• To do: When you copy the material below, keep every line exact and omit the pictures.
-------------------------
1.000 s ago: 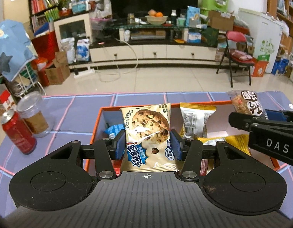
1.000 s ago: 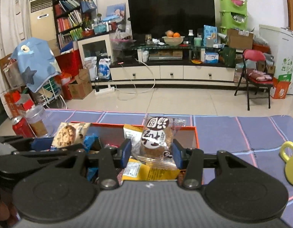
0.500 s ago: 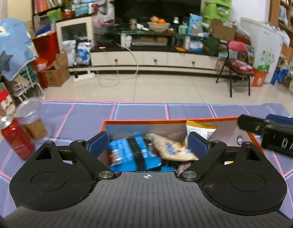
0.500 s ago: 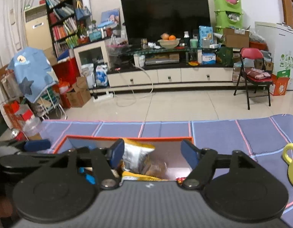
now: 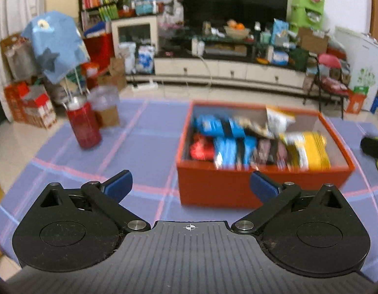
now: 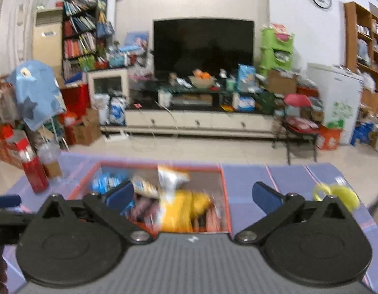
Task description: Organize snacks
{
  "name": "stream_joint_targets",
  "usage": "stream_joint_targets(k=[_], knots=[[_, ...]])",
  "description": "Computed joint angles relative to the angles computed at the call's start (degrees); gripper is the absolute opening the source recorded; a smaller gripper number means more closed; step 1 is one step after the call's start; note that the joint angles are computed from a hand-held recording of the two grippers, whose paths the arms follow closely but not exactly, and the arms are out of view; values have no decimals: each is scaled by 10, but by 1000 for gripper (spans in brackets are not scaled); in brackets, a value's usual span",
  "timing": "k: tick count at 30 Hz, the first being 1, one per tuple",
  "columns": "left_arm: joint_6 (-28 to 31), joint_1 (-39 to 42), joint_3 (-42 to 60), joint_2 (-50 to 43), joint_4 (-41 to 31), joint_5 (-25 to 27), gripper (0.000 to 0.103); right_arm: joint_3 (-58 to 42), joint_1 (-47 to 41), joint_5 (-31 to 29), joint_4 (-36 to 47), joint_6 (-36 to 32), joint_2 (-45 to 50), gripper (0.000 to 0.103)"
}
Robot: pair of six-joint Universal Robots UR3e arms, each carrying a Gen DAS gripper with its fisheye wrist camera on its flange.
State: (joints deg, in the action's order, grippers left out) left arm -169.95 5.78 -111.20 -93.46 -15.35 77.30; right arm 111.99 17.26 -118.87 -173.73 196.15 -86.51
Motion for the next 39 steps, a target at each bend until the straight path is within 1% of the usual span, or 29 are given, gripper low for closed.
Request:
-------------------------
• Problem solution:
1.000 s ago: 
1.000 s ago: 
0.500 s ago: 
0.500 s ago: 
now: 
now: 
Task description: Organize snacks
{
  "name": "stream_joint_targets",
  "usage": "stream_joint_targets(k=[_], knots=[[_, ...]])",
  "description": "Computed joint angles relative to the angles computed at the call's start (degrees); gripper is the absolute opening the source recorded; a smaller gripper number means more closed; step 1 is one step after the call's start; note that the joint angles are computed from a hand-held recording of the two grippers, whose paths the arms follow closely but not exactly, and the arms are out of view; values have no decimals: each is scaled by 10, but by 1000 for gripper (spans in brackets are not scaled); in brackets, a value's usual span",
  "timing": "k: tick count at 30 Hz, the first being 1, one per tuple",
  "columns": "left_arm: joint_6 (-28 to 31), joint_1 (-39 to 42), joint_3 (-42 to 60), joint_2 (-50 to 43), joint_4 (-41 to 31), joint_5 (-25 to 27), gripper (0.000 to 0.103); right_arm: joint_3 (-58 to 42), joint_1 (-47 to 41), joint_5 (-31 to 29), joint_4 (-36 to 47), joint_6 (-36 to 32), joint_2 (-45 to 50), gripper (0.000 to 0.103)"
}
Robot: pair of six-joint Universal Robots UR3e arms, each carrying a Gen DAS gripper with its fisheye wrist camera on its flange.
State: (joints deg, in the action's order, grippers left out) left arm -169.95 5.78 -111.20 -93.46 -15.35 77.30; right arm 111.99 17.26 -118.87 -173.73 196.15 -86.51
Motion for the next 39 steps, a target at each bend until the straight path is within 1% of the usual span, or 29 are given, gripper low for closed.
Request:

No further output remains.